LeetCode 156: Binary Tree Upside Down

https://leetcode.com/problems/binary-tree-upside-down/


Notes:
For tree-related questions, we usually can think about recursion. To this question, one way to think about it is that if we can finish f(root->left), then we just need to set root->left->right to the root, root->left->left to the root->right. and set root->left = NULL, and root->right = NULL. Done.

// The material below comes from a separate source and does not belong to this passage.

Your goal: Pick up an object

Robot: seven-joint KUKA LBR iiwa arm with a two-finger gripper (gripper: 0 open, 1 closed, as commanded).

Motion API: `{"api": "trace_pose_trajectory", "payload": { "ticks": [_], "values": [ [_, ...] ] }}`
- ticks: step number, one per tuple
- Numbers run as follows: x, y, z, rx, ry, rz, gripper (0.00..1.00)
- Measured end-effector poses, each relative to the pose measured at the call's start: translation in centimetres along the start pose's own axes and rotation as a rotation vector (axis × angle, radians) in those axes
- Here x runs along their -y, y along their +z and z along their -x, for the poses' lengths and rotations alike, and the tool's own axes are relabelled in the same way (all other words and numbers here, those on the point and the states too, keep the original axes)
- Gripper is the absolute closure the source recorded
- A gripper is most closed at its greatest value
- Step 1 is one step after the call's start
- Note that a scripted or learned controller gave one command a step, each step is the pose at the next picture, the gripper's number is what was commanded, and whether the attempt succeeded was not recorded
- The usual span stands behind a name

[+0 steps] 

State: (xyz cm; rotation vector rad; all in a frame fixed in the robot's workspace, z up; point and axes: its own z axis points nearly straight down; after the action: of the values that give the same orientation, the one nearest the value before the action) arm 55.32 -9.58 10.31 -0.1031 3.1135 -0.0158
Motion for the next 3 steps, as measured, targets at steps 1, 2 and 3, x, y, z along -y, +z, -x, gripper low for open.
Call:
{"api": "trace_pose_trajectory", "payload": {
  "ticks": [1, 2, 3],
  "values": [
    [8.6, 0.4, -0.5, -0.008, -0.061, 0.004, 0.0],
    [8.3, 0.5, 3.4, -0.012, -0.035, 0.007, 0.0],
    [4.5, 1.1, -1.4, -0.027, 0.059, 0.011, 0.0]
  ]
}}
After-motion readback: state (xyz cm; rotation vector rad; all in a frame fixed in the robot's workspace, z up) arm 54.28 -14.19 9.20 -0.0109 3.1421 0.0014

This is a bottom-up recursion.

See the code below:

class Solution {
public:
    TreeNode *upsideDownBinaryTree(TreeNode *root) {
        if (!root || !root->left) return root;//base case
        TreeNode *l = root->left, *r = root->right;
        TreeNode *res = upsideDownBinaryTree(l);
        l->left = r;
        l->right = root;
        root->left = NULL;
        root->right = NULL;
        return res;
    }
};

A second way to solve this problem: iterative scan in a top-down fashion. Actually it is very similar to reverse a LinkedList.

See the code below:

class Solution {
public:
    TreeNode *upsideDownBinaryTree(TreeNode *root) {
        TreeNode *cur = root, *pre = NULL, *next = NULL, *tmp = NULL;
        while (cur) {
            next = cur->left;
            cur->left = tmp;
            tmp = cur->right;
            cur->right = pre;
            pre = cur;
            cur = next;
        }
        return pre;
    }
};